Ali estava ela. Mas eu tinha tido alguma ajuda.
Escute aqui — eu disse —, vou ter de levar essas coisas. Quero dizer, lhe devolvo uma garrafa de vez em quando. Não vou bebê-las.
Deixe as garrafas — disse Betty. Ela não olhava para mim. O quarto dela ficava no último andar, e ela ficava sentada numa cadeira junto à janela, olhando o tráfego matinal.
Afastei-me.
Olhe, estou acabado. Tenho que ir embora. Mas pelo amor de Deus, pegue leve nas bebidas.
Claro — ela disse.
Inclinei-me e dei um beijo de despedida nela.

Cerca de uma semana e meia depois, voltei. Não houve resposta à minha batida na porta.
Betty! Betty! Você está bem?
Girei a maçaneta. A porta estava aberta. A cama estava revirada. Havia uma enorme mancha de sangue no lençol.
Que merda! — eu disse. Olhei em volta. Todas as garrafas tinham sumido.
Depois voltei a olhar mais uma vez ao redor. Havia uma mulher francesa de meia-idade que era a dona do lugar. Ela estava junto à porta.
Ela está no Hospital Geral da Prefeitura. Estava muito doente. Chamei a ambulância ontem à noite.
Ela bebeu tudo aquilo?
Teve alguma ajuda.
Desci as escadas e entrei no carro. Logo estava lá. Conhecia bem o lugar. Disseram-me o número do quarto.

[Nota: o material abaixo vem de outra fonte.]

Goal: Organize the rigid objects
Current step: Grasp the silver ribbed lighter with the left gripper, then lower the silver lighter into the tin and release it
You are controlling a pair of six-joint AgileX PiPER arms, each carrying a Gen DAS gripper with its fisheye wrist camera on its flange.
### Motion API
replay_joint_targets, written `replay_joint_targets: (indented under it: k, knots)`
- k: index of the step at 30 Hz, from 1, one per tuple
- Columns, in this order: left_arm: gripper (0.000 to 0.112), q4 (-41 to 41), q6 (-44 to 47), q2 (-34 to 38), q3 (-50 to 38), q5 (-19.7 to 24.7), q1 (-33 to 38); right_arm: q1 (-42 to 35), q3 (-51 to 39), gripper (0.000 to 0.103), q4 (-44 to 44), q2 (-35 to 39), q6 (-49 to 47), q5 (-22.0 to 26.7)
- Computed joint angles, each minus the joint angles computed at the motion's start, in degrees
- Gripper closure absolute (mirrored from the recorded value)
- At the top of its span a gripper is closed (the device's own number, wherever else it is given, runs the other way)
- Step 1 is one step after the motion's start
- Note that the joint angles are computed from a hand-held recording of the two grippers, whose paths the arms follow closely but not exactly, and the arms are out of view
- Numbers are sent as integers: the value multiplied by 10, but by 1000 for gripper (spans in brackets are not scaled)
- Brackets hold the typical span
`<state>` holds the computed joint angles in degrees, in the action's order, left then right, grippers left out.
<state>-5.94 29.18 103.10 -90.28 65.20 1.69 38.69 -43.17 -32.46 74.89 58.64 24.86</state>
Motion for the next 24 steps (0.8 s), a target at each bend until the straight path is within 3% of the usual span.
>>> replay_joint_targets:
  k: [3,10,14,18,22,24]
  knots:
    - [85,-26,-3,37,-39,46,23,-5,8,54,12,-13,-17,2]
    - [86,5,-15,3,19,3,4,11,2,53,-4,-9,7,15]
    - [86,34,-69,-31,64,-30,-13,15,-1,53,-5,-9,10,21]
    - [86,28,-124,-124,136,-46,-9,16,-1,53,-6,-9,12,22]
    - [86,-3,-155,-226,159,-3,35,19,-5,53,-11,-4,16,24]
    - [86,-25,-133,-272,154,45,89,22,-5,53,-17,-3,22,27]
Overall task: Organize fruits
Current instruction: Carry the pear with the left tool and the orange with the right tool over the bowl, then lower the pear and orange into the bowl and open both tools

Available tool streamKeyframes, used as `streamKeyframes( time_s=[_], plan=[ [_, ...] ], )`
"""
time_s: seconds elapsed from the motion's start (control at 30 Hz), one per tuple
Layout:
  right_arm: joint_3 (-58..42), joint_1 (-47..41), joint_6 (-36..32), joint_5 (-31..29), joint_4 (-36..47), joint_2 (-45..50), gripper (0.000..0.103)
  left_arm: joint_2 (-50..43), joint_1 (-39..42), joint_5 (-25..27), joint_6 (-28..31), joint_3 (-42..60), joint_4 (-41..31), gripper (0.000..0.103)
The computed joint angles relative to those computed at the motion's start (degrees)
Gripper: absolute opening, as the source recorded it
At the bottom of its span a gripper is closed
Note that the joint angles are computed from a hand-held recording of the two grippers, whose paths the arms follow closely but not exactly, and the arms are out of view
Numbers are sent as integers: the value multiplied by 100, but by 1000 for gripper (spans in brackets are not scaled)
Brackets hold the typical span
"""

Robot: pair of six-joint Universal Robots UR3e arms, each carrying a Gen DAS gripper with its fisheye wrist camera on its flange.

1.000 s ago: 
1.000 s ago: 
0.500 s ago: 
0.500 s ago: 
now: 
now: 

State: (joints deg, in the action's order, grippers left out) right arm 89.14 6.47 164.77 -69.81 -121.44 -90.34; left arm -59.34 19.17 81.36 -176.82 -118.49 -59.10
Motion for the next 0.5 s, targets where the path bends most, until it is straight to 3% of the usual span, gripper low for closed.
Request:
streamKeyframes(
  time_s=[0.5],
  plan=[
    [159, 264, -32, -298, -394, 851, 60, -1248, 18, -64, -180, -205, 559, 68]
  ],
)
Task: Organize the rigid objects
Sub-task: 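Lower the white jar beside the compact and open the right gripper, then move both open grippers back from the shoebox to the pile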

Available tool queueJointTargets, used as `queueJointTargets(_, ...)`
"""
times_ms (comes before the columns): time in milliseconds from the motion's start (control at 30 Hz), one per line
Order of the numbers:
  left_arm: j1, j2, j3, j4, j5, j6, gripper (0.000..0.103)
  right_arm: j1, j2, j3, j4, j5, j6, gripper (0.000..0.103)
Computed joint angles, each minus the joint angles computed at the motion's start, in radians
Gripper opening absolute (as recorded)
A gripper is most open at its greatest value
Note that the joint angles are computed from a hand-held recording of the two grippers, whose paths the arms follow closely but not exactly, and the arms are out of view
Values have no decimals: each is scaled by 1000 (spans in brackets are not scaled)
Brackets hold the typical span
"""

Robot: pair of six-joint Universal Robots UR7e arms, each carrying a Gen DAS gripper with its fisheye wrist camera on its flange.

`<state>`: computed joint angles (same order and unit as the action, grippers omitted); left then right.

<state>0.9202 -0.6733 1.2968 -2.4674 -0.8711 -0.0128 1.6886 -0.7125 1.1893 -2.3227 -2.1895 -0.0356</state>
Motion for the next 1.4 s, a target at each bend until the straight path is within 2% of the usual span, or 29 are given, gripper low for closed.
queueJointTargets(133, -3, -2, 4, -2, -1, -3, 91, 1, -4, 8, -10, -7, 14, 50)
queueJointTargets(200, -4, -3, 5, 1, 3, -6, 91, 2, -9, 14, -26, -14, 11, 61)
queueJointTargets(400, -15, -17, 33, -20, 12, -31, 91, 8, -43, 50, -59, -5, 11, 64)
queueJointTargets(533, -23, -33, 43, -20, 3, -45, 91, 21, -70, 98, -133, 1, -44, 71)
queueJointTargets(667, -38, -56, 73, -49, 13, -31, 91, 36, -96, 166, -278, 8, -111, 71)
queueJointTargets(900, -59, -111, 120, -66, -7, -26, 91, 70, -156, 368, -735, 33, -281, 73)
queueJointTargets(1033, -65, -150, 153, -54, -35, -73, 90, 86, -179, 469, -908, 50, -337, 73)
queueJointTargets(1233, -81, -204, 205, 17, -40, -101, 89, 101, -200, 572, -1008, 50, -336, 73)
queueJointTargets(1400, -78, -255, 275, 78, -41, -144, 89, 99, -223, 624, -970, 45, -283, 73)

Havia três ou quatro camas em um quarto estreito. Havia uma mulher sentada numa cama, no meio do caminho, mastigando uma maçã e rindo com duas visitantes. Puxei a cortina ao redor da cama de Betty, sentei-me no banquinho e me inclinei sobre ela.
Betty! Betty!
Toquei o braço dela.
Betty!
Seus olhos se abriram. Estavam bonitos novamente. De um azul suave e cintilante.
Sabia que seria você — ela disse.
Depois fechou os olhos. Os lábios estavam ressecados. Uma saliva amarelada tinha se solidificado no canto esquerdo da boca. Peguei um pano e limpei. Limpei-lhe o rosto, as mãos, o pescoço. Peguei outro pano e derramei um pouco de água em sua língua. Depois um pouco mais. Molhei-lhe os lábios, arrumei seu cabelo. Dava para escutar as mulheres rindo atrás das cortinas que nos separavam.

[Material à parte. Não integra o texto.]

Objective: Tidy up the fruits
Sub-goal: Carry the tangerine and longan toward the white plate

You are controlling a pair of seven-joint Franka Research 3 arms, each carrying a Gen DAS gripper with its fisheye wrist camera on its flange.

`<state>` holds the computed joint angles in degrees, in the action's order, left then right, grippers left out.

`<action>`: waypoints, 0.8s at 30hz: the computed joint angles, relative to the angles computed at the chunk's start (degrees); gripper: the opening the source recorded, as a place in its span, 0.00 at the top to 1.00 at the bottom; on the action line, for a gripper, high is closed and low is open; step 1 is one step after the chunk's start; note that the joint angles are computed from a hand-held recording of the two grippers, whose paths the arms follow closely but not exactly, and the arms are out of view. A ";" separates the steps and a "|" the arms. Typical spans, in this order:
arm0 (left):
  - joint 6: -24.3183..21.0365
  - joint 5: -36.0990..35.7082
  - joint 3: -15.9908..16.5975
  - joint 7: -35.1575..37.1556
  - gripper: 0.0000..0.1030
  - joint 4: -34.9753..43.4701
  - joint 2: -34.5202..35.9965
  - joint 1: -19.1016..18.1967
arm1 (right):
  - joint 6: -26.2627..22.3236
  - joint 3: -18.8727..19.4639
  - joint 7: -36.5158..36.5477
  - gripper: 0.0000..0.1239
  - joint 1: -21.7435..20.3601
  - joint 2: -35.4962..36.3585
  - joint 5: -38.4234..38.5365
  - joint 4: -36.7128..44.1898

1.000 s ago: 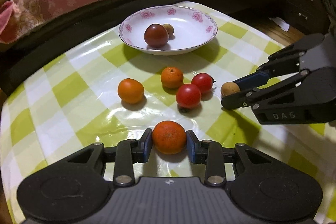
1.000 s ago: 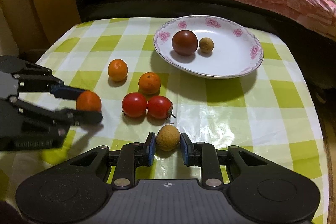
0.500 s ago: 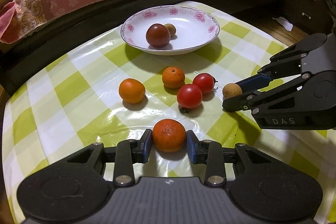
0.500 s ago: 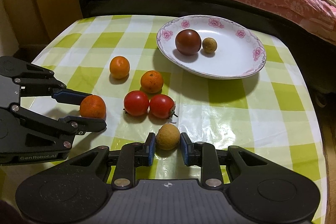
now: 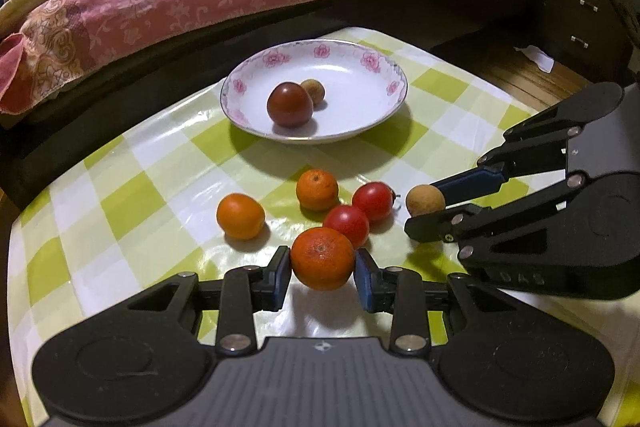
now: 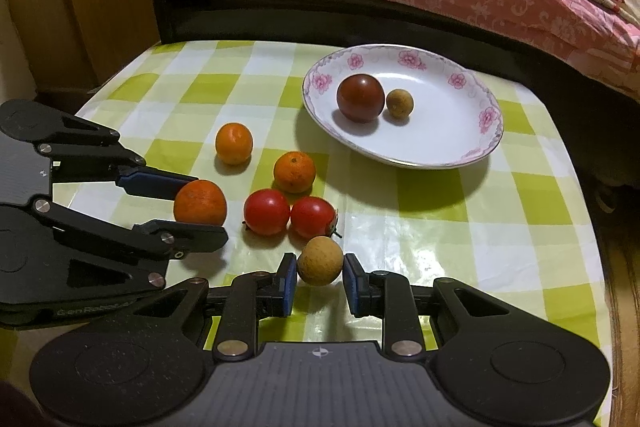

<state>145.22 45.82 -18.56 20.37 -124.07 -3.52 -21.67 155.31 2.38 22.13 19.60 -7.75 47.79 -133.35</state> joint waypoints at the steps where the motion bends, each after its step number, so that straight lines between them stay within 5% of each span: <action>1: 0.06 0.22 0.01 -0.07 0.60 0.17 0.13 0.03 | 0.05 -0.03 -0.24 0.83 0.05 -0.04 0.30 0.04; 24: -0.43 3.60 0.50 -2.54 0.61 2.26 1.15 0.30 | 2.63 0.17 0.15 0.83 0.28 0.50 1.45 1.44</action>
<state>144.79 49.42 -18.06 17.83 -121.81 -2.37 -21.37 157.94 2.55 22.28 19.88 -7.25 49.24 -131.90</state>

Betty, Betty, Betty. Por favor, quero que beba um pouco d’água, só um golinho d’água, não muito, só um golinho!
Ela não respondeu. Tentei por dez minutos. Nada.
Mais saliva se acumulando nos cantos da boca. Limpei os resíduos.

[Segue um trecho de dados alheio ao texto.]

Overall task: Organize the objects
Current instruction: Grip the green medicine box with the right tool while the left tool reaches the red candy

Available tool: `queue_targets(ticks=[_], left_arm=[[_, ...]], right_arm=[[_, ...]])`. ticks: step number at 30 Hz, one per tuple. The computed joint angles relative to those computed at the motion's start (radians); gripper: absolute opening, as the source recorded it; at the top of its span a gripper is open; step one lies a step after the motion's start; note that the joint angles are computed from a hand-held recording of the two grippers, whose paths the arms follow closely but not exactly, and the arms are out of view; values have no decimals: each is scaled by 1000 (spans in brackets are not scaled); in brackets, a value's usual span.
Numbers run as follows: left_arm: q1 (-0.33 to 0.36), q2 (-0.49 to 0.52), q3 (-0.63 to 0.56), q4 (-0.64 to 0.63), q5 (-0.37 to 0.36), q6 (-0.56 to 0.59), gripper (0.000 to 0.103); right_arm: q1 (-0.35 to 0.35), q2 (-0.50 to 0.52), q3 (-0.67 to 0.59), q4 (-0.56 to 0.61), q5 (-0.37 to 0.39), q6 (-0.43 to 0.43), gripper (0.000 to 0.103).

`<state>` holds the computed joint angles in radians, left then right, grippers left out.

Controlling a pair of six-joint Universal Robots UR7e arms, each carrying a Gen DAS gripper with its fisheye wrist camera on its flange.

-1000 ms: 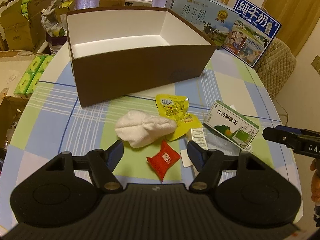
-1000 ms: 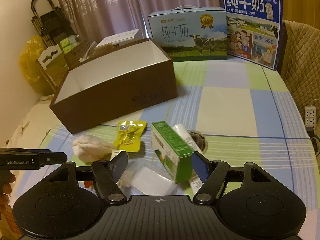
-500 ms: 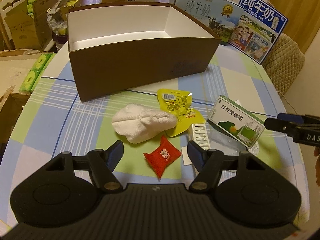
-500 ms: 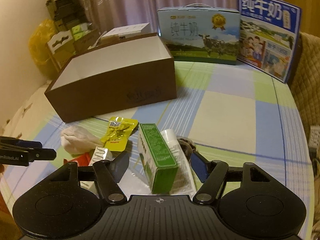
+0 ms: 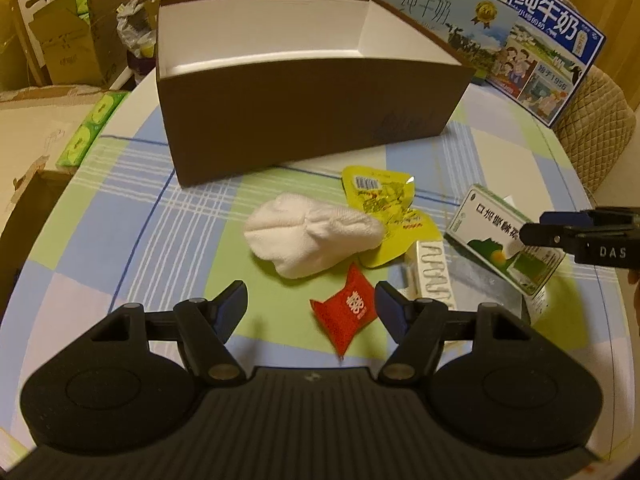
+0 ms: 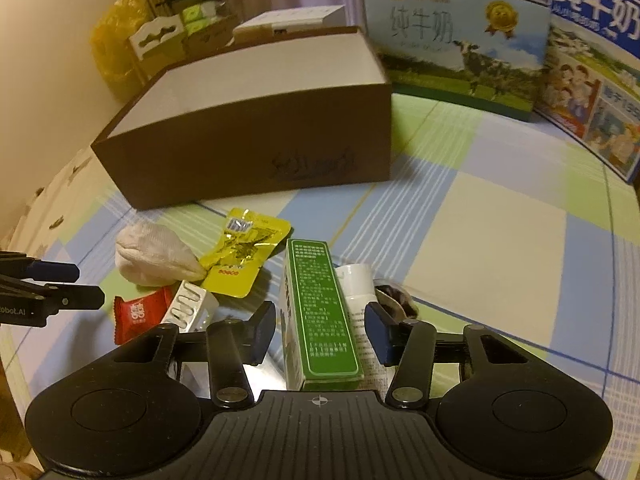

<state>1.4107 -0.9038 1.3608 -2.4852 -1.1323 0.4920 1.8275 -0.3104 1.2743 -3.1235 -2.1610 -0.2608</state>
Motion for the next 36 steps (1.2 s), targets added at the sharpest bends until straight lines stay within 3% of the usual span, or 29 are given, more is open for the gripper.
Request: queue_targets(ticks=[8,20,27,36], left_arm=[[3,9,-6,3,20,-17,66],[2,20,-16,30,19,8,66],[1,24,-14,35,7,40,66],[8,27,-6,39,-29,209,66]], right_arm=[[-13,13,-51,92,30,-23,40],[-6,41,-91,139,8,-76,29],[7,60,-84,81,-26,-126,27],[28,22,-4,-51,-41,-79,27]])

Depois me ergui e puxei a cortina de volta. Encarei as três mulheres.
Saí e falei com a enfermeira no balcão.
Escute, por que nada está sendo feito por aquela mulher no 45-c? Betty Williams.
Estamos fazendo o que podemos, senhor.
Mas não há ninguém lá!
Fazemos nossos turnos regularmente.
Mas onde estão os médicos? Não vejo nenhum médico.
O médico já esteve com ela, senhor.
Por que a deixam abandonada lá?
Já fizemos o que estava a nosso alcance, senhor.
SENHOR! SENHOR! SENHOR! ESQUEÇA ESSA PALHAÇADA DE SENHOR, ESTÁ BEM? Aposto que seria diferente se fosse o presidente ou o governador ou o prefeito ou algum rico filho da puta, então haveria médicos por toda a parte naquele quarto fazendo alguma coisa! Por que vocês simplesmente os deixam morrer? Que pecado há em ser pobre?
Já lhe disse, senhor, que fizemos TUDO o que podíamos!
Voltarei em duas horas.
É o marido dela?
Vivíamos juntos.
Podemos ficar com seu nome e telefone?
Passei as informações e saí apressado.